### DESCRIPTION OF THE TASK
Repeat every line of the material that follows, word for word.

################

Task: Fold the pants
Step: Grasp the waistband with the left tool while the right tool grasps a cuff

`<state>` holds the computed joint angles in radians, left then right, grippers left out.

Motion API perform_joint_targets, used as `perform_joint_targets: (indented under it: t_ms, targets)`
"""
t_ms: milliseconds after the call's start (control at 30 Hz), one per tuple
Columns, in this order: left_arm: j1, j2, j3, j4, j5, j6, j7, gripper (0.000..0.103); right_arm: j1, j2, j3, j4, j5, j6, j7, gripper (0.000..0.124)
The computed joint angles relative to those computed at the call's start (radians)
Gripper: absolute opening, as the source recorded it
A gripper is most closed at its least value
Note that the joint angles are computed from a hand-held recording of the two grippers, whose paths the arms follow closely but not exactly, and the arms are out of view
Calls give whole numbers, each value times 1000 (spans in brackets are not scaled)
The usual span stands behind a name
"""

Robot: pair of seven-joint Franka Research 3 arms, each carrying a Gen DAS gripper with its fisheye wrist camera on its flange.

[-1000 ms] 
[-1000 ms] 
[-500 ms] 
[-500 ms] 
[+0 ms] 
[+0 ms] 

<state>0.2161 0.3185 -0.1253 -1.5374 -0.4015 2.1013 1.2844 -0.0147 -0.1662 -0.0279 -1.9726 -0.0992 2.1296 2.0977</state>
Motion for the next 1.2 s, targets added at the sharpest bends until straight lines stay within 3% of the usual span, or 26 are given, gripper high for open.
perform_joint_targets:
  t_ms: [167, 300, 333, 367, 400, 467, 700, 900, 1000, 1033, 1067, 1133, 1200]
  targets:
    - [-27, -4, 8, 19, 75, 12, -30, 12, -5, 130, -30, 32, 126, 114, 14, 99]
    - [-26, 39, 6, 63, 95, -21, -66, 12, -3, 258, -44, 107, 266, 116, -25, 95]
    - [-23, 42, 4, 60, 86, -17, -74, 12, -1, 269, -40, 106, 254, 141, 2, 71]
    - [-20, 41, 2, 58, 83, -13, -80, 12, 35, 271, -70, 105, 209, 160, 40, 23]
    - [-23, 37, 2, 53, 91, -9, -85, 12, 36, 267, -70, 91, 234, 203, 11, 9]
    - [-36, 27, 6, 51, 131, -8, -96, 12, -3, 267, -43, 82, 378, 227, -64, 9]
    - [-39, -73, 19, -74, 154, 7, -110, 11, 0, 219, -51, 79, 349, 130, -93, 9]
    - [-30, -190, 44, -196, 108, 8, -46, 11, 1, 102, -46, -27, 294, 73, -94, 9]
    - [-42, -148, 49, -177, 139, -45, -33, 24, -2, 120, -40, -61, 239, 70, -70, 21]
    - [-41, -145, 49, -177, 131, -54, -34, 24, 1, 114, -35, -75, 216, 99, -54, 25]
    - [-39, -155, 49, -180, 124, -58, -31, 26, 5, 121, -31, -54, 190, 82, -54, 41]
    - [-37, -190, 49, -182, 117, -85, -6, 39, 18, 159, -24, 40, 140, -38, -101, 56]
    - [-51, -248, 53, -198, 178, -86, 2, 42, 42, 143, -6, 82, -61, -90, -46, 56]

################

### REPLY TO THE TASK
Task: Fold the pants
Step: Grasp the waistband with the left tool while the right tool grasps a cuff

`<state>` holds the computed joint angles in radians, left then right, grippers left out.

Motion API perform_joint_targets, used as `perform_joint_targets: (indented under it: t_ms, targets)`
"""
t_ms: milliseconds after the call's start (control at 30 Hz), one per tuple
Columns, in this order: left_arm: j1, j2, j3, j4, j5, j6, j7, gripper (0.000..0.103); right_arm: j1, j2, j3, j4, j5, j6, j7, gripper (0.000..0.124)
The computed joint angles relative to those computed at the call's start (radians)
Gripper: absolute opening, as the source recorded it
A gripper is most closed at its least value
Note that the joint angles are computed from a hand-held recording of the two grippers, whose paths the arms follow closely but not exactly, and the arms are out of view
Calls give whole numbers, each value times 1000 (spans in brackets are not scaled)
The usual span stands behind a name
"""

Robot: pair of seven-joint Franka Research 3 arms, each carrying a Gen DAS gripper with its fisheye wrist camera on its flange.

[-1000 ms] 
[-1000 ms] 
[-500 ms] 
[-500 ms] 
[+0 ms] 
[+0 ms] 

<state>0.2161 0.3185 -0.1253 -1.5374 -0.4015 2.1013 1.2844 -0.0147 -0.1662 -0.0279 -1.9726 -0.0992 2.1296 2.0977</state>
Motion for the next 1.2 s, targets added at the sharpest bends until straight lines stay within 3% of the usual span, or 26 are given, gripper high for open.
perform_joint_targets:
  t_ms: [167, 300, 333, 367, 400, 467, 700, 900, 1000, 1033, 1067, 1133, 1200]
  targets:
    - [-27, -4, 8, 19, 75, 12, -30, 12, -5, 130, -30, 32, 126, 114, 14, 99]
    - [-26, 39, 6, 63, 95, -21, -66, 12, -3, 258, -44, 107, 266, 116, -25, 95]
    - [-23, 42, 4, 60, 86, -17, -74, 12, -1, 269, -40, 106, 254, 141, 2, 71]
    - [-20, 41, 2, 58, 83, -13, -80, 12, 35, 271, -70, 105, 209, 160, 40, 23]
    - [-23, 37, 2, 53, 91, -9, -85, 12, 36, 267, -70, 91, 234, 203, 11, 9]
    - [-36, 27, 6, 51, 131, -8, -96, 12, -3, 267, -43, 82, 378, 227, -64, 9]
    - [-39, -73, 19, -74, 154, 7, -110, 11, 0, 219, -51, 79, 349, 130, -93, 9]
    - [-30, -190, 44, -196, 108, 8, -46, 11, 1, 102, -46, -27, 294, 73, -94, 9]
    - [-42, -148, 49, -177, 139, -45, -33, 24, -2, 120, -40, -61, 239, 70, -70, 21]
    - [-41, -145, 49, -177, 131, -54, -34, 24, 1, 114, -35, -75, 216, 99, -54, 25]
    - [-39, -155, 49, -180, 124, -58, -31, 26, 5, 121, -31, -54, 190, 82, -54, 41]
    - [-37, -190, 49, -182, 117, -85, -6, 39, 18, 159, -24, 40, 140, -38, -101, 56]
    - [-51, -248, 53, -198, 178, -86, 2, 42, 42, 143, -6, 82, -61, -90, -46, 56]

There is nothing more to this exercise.